__About this exercise__: Make an exact copy of all the entries shown below.
(Data shown Opens)
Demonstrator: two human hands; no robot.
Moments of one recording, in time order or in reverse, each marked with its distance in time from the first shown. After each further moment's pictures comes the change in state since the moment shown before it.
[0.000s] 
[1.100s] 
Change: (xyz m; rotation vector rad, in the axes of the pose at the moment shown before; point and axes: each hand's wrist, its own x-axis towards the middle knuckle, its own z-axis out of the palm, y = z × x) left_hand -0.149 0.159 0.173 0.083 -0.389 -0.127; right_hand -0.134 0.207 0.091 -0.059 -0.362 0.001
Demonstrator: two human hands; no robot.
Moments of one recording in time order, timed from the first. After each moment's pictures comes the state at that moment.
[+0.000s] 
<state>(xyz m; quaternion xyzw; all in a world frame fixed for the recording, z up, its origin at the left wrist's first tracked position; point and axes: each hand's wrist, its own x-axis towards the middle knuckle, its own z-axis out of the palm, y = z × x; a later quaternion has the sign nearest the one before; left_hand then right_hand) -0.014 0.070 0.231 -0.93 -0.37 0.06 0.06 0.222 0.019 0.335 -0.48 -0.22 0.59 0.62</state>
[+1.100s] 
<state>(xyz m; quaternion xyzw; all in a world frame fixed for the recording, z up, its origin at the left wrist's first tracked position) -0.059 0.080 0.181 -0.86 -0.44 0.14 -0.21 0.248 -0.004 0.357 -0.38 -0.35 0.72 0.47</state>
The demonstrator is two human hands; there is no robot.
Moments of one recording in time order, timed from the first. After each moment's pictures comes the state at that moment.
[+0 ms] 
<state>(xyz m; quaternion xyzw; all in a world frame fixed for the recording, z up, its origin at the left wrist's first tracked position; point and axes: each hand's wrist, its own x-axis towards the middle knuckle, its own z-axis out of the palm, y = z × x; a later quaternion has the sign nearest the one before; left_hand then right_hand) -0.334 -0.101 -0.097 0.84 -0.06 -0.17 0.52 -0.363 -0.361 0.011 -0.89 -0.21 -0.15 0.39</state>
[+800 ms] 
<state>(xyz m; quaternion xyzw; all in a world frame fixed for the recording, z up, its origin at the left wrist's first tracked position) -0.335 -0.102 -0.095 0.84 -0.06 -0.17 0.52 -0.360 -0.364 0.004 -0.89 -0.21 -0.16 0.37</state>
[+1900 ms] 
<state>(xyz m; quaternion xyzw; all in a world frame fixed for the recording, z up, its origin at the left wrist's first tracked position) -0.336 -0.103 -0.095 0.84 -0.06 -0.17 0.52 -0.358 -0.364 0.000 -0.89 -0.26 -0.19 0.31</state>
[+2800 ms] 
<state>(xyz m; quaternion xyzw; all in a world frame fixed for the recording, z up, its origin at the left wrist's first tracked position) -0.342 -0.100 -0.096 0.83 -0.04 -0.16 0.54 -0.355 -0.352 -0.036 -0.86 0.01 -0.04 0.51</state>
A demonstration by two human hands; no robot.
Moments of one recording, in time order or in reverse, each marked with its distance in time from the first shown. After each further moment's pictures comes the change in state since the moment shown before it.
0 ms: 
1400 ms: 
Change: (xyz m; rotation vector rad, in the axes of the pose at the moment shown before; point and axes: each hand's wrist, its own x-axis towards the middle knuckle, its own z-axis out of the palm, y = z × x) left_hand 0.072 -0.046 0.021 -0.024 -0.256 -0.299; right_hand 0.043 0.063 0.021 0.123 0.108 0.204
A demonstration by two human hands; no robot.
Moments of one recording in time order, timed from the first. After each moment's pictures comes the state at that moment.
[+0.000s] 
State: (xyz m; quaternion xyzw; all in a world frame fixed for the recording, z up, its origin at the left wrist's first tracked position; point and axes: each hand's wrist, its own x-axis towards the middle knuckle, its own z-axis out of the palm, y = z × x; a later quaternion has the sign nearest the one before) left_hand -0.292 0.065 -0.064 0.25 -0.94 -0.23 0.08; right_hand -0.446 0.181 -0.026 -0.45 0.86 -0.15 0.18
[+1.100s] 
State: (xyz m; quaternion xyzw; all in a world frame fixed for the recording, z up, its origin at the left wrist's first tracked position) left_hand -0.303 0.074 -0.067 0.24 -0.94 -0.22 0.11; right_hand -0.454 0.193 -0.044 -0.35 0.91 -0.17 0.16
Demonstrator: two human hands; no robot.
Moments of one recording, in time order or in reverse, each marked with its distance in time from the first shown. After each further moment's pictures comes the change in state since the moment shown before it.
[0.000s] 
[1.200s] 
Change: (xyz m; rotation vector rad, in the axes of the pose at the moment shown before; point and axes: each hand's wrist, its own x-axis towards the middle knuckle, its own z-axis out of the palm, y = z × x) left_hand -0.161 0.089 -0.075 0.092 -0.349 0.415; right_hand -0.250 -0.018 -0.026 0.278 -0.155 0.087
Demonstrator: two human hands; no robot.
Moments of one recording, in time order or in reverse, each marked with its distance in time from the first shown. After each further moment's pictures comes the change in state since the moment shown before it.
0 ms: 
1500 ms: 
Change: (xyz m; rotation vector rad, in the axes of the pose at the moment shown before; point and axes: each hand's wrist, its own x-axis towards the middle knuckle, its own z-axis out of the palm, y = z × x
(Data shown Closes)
__Result__:
Demonstrator: two human hands; no robot.
Moments of one recording, in time order or in reverse, each marked with its distance in time from the first shown. After each further moment's pictures comes the change in state since the moment shown before it.
[0.000s] 
[1.100s] 
Change: (xyz m; rotation vector rad, in the axes of the pose at the moment shown before; point and axes: each hand's wrist, its own x-axis towards the middle knuckle, its own z-axis out of the palm, y = z × x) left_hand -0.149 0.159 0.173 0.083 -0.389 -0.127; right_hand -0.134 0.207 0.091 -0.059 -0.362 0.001
Demonstrator: two human hands; no robot.
Moments of one recording in time order, timed from the first. After each moment's pictures comes the state at that moment.
[+0.000s] 
<state>(xyz m; quaternion xyzw; all in a world frame fixed for the recording, z up, its origin at the left wrist's first tracked position; point and axes: each hand's wrist, its own x-axis towards the middle knuckle, its own z-axis out of the palm, y = z × x; a later quaternion has the sign nearest the one before; left_hand then right_hand) -0.014 0.070 0.231 -0.93 -0.37 0.06 0.06 0.222 0.019 0.335 -0.48 -0.22 0.59 0.62</state>
[+1.100s] 
<state>(xyz m; quaternion xyzw; all in a world frame fixed for the recording, z up, its origin at the left wrist's first tracked position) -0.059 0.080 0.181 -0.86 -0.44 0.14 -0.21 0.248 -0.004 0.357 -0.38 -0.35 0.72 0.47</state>
The demonstrator is two human hands; there is no robot.
Moments of one recording in time order, timed from the first. After each moment's pictures comes the state at that moment.
[+0 ms] 
<state>(xyz m; quaternion xyzw; all in a world frame fixed for the recording, z up, its origin at the left wrist's first tracked position; point and axes: each hand's wrist, its own x-axis towards the middle knuckle, its own z-axis out of the palm, y = z × x; a later quaternion has the sign nearest the one before; left_hand then right_hand) -0.334 -0.101 -0.097 0.84 -0.06 -0.17 0.52 -0.363 -0.361 0.011 -0.89 -0.21 -0.15 0.39</state>
[+800 ms] 
<state>(xyz m; quaternion xyzw; all in a world frame fixed for the recording, z up, its origin at the left wrist's first tracked position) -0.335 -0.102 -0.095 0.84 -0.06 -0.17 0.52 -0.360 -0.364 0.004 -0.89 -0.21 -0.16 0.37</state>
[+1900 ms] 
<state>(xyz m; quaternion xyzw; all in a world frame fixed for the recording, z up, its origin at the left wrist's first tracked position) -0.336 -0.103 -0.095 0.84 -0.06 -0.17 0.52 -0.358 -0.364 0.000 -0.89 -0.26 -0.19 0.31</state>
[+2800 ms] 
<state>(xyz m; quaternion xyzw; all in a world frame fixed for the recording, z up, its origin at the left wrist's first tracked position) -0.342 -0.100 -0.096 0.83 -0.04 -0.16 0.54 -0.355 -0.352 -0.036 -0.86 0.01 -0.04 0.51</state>
A demonstration by two human hands; no robot.
Moments of one recording, in time order or in reverse, each marked with its distance in time from the first shown. After each further moment's pictures comes the change in state since the moment shown before it.
0 ms: 
1400 ms: 
Change: (xyz m; rotation vector rad, in the axes of the pose at the moment shown before; point and axes: each hand's wrist, its own x-axis towards the middle knuckle, its own z-axis out of the palm, y = z × x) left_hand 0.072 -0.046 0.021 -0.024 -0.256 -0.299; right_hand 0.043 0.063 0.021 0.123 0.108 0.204
A demonstration by two human hands; no robot.
Moments of one recording in time order, timed from the first. After each moment's pictures comes the state at that moment.
[+0.000s] 
State: (xyz m; quaternion xyzw; all in a world frame fixed for the recording, z up, its origin at the left wrist's first tracked position; point and axes: each hand's wrist, its own x-axis towards the middle knuckle, its own z-axis out of the palm, y = z × x; a later quaternion has the sign nearest the one before) left_hand -0.292 0.065 -0.064 0.25 -0.94 -0.23 0.08; right_hand -0.446 0.181 -0.026 -0.45 0.86 -0.15 0.18
[+1.100s] 
State: (xyz m; quaternion xyzw; all in a world frame fixed for the recording, z up, its origin at the left wrist's first tracked position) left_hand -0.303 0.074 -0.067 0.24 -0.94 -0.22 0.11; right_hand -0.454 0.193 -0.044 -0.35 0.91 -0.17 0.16
Demonstrator: two human hands; no robot.
Moments of one recording, in time order or in reverse, each marked with its distance in time from the first shown. After each further moment's pictures comes the change in state since the moment shown before it.
[0.000s] 
[1.200s] 
Change: (xyz m; rotation vector rad, in the axes of the pose at the moment shown before; point and axes: each hand's wrist, its own x-axis towards the middle knuckle, its own z-axis out of the palm, y = z × x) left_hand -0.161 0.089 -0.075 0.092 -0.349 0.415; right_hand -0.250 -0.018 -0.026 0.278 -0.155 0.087
Demonstrator: two human hands; no robot.
Moments of one recording, in time order or in reverse, each marked with its distance in time from the first shown. After each further moment's pictures comes the change in state since the moment shown before it.
0 ms: 
1500 ms: 
Change: (xyz m; rotation vector rad, in the axes of the pose at the moment shown before; point and axes: each hand's wrist, its own x-axis towards the middle knuckle, its own z-axis out of the palm, y = z × x

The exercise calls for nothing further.